# Task description:
Return the data below, unchanged.

==== Data provided ====

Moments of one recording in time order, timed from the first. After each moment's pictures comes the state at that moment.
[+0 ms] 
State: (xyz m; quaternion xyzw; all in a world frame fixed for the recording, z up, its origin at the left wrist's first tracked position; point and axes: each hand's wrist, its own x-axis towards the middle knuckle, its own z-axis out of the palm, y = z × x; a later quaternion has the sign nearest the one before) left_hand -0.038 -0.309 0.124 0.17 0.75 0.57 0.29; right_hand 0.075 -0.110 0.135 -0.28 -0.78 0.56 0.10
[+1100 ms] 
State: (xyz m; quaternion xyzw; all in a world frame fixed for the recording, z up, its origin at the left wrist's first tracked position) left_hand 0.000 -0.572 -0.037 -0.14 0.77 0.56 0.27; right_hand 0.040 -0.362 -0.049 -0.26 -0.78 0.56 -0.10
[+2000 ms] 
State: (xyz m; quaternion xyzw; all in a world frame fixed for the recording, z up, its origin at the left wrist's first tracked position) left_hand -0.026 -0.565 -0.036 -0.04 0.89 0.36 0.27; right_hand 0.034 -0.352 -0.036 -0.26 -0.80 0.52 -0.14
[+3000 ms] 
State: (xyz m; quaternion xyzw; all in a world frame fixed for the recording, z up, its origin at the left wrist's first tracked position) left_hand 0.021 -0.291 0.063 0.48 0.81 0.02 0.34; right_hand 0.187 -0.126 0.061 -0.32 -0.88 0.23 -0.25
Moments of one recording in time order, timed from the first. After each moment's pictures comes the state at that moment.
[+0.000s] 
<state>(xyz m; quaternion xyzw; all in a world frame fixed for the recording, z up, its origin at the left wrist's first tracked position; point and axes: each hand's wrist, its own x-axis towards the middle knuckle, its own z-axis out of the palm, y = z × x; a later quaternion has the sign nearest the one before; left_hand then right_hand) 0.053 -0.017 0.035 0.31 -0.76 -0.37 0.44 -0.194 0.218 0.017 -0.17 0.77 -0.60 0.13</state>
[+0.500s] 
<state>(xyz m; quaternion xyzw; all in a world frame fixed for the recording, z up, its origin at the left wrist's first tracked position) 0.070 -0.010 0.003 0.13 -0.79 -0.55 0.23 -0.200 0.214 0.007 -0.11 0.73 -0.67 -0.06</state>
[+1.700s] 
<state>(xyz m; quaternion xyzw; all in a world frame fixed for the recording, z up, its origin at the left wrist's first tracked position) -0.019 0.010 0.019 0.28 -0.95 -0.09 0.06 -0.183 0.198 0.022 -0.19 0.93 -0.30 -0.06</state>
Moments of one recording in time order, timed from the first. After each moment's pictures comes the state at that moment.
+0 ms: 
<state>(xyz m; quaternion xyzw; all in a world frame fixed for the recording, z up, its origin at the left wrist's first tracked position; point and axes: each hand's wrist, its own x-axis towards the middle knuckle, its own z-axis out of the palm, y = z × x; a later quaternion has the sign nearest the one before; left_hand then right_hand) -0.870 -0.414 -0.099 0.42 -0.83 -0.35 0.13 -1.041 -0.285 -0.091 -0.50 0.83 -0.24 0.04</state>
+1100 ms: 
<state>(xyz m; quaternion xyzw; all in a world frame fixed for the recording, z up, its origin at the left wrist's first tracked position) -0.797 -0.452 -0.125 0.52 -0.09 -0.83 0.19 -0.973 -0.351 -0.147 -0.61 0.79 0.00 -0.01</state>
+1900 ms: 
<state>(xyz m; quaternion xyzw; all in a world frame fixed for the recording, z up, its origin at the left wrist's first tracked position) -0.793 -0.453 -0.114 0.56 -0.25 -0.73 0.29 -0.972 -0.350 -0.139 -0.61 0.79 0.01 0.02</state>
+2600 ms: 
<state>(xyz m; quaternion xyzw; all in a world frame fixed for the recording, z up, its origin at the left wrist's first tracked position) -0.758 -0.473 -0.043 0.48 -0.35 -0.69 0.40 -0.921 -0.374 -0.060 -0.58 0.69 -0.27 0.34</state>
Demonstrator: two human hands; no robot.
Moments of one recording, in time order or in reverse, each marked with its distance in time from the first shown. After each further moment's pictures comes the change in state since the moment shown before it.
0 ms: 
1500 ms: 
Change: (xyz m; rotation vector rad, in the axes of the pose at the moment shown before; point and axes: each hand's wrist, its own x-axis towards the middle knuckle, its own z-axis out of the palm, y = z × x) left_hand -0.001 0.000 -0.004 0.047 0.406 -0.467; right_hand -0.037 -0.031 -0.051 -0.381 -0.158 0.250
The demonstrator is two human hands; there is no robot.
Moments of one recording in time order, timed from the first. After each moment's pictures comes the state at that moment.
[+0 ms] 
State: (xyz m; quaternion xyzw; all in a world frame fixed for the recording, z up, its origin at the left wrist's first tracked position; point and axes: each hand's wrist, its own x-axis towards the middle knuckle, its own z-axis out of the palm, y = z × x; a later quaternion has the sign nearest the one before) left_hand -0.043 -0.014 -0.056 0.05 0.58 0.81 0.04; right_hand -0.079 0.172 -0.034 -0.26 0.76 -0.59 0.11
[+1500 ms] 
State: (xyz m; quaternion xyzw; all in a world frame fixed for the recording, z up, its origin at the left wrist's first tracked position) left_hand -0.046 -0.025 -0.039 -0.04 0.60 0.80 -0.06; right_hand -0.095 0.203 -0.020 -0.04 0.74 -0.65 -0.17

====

# Solution to this exercise:
Moments of one recording in time order, timed from the first. After each moment's pictures comes the state at that moment.
[+0 ms] 
State: (xyz m; quaternion xyzw; all in a world frame fixed for the recording, z up, its origin at the left wrist's first tracked position; point and axes: each hand's wrist, its own x-axis towards the middle knuckle, its own z-axis out of the palm, y = z × x; a later quaternion has the sign nearest the one before) left_hand -0.038 -0.309 0.124 0.17 0.75 0.57 0.29; right_hand 0.075 -0.110 0.135 -0.28 -0.78 0.56 0.10
[+1100 ms] 
State: (xyz m; quaternion xyzw; all in a world frame fixed for the recording, z up, its origin at the left wrist's first tracked position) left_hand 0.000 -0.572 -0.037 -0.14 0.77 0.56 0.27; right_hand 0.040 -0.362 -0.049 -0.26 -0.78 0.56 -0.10
[+2000 ms] 
State: (xyz m; quaternion xyzw; all in a world frame fixed for the recording, z up, its origin at the left wrist's first tracked position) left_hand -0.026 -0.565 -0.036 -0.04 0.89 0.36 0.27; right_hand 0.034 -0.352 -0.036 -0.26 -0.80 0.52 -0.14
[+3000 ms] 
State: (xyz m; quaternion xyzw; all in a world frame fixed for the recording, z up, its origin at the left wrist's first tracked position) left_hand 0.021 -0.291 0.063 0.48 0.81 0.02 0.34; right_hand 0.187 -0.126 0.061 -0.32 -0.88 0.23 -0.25
Moments of one recording in time order, timed from the first. After each moment's pictures comes the state at that moment.
[+0.000s] 
<state>(xyz m; quaternion xyzw; all in a world frame fixed for the recording, z up, its origin at the left wrist's first tracked position; point and axes: each hand's wrist, its own x-axis towards the middle knuckle, its own z-axis out of the palm, y = z × x; a later quaternion has the sign nearest the one before; left_hand then right_hand) 0.053 -0.017 0.035 0.31 -0.76 -0.37 0.44 -0.194 0.218 0.017 -0.17 0.77 -0.60 0.13</state>
[+0.500s] 
<state>(xyz m; quaternion xyzw; all in a world frame fixed for the recording, z up, its origin at the left wrist's first tracked position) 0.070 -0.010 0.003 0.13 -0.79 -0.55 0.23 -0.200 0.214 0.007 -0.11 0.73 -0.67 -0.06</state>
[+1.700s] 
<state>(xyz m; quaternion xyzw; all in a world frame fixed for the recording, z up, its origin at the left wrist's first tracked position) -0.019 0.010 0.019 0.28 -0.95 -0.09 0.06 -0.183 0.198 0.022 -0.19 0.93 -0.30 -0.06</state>
Moments of one recording in time order, timed from the first. After each moment's pictures comes the state at that moment.
+0 ms: 
<state>(xyz m; quaternion xyzw; all in a world frame fixed for the recording, z up, its origin at the left wrist's first tracked position; point and axes: each hand's wrist, its own x-axis towards the middle knuckle, its own z-axis out of the palm, y = z × x; a later quaternion has the sign nearest the one before; left_hand then right_hand) -0.870 -0.414 -0.099 0.42 -0.83 -0.35 0.13 -1.041 -0.285 -0.091 -0.50 0.83 -0.24 0.04</state>
+1100 ms: 
<state>(xyz m; quaternion xyzw; all in a world frame fixed for the recording, z up, its origin at the left wrist's first tracked position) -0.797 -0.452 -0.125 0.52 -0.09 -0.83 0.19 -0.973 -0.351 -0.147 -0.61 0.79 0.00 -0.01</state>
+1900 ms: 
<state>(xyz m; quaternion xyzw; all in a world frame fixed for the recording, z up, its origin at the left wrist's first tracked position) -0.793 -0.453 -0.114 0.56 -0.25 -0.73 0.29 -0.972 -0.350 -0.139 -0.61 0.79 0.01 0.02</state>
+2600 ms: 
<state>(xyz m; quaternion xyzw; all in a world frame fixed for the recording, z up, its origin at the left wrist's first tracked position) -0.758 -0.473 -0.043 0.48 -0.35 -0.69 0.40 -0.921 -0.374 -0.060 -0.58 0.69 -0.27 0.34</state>
Demonstrator: two human hands; no robot.
Moments of one recording, in time order or in reverse, each marked with its distance in time from the first shown. After each further moment's pictures comes the change in state since the moment shown before it.
0 ms: 
1500 ms: 
Change: (xyz m; rotation vector rad, in the axes of the pose at the moment shown before; point and axes: each hand's wrist, its own x-axis towards the middle knuckle, its own z-axis out of the palm, y = z × x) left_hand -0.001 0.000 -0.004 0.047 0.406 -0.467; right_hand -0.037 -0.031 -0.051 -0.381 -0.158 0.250
The demonstrator is two human hands; there is no robot.
Moments of one recording in time order, timed from the first. After each moment's pictures comes the state at that moment.
[+0 ms] 
State: (xyz m; quaternion xyzw; all in a world frame fixed for the recording, z up, its origin at the left wrist's first tracked position; point and axes: each hand's wrist, its own x-axis towards the middle knuckle, its own z-axis out of the palm, y = z × x; a later quaternion has the sign nearest the one before) left_hand -0.043 -0.014 -0.056 0.05 0.58 0.81 0.04; right_hand -0.079 0.172 -0.034 -0.26 0.76 -0.59 0.11
[+1500 ms] 
State: (xyz m; quaternion xyzw; all in a world frame fixed for the recording, z up, its origin at the left wrist's first tracked position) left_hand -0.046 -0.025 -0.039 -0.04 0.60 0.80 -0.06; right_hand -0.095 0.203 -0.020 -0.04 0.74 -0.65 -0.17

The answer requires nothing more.